[Action item]
Transcribe only the lines in the data below falling between the line with "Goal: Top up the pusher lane" and the line with "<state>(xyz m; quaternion", including those two lines, and leave out any picture.

[Records provided]
★ ★ ★ ★ ★
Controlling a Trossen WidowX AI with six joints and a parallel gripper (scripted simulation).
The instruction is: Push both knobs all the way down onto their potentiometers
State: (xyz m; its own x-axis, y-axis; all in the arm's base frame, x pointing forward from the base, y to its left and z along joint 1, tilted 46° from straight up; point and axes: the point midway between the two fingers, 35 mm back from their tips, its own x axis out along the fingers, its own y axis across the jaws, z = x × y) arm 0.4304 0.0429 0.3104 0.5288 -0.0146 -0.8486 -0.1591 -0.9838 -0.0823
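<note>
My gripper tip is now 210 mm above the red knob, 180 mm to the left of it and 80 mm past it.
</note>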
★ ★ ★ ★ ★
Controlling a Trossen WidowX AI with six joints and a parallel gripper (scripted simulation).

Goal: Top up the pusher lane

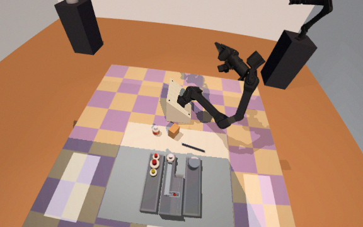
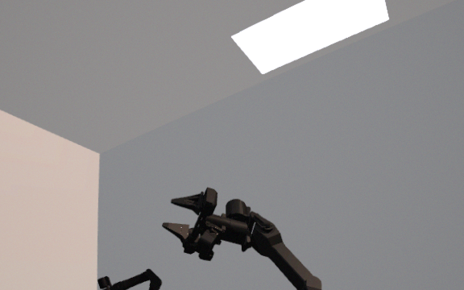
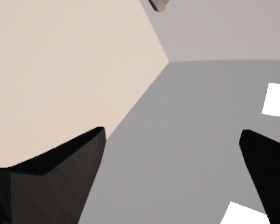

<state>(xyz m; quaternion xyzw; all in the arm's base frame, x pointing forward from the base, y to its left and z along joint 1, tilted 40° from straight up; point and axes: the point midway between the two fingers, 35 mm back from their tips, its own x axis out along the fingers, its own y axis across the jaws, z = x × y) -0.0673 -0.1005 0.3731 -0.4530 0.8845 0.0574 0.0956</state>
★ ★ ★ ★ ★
[Solved problem]
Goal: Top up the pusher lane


<state>(xyz m; quaternion xyzw; all in the arm's base frame, x pointing forward from the base, y to its left and z along joint 1, tilted 40° from straight up; point and axes: the point midway between the two fingers, 35 mm back from their tips, its own x axis out along the fingers, its own y axis across the jaws, z = x × y) -0.0673 -0.1005 0.3731 -0.4530 0.8845 0.0574 0.0956</state>

That is the complete output for this exercise.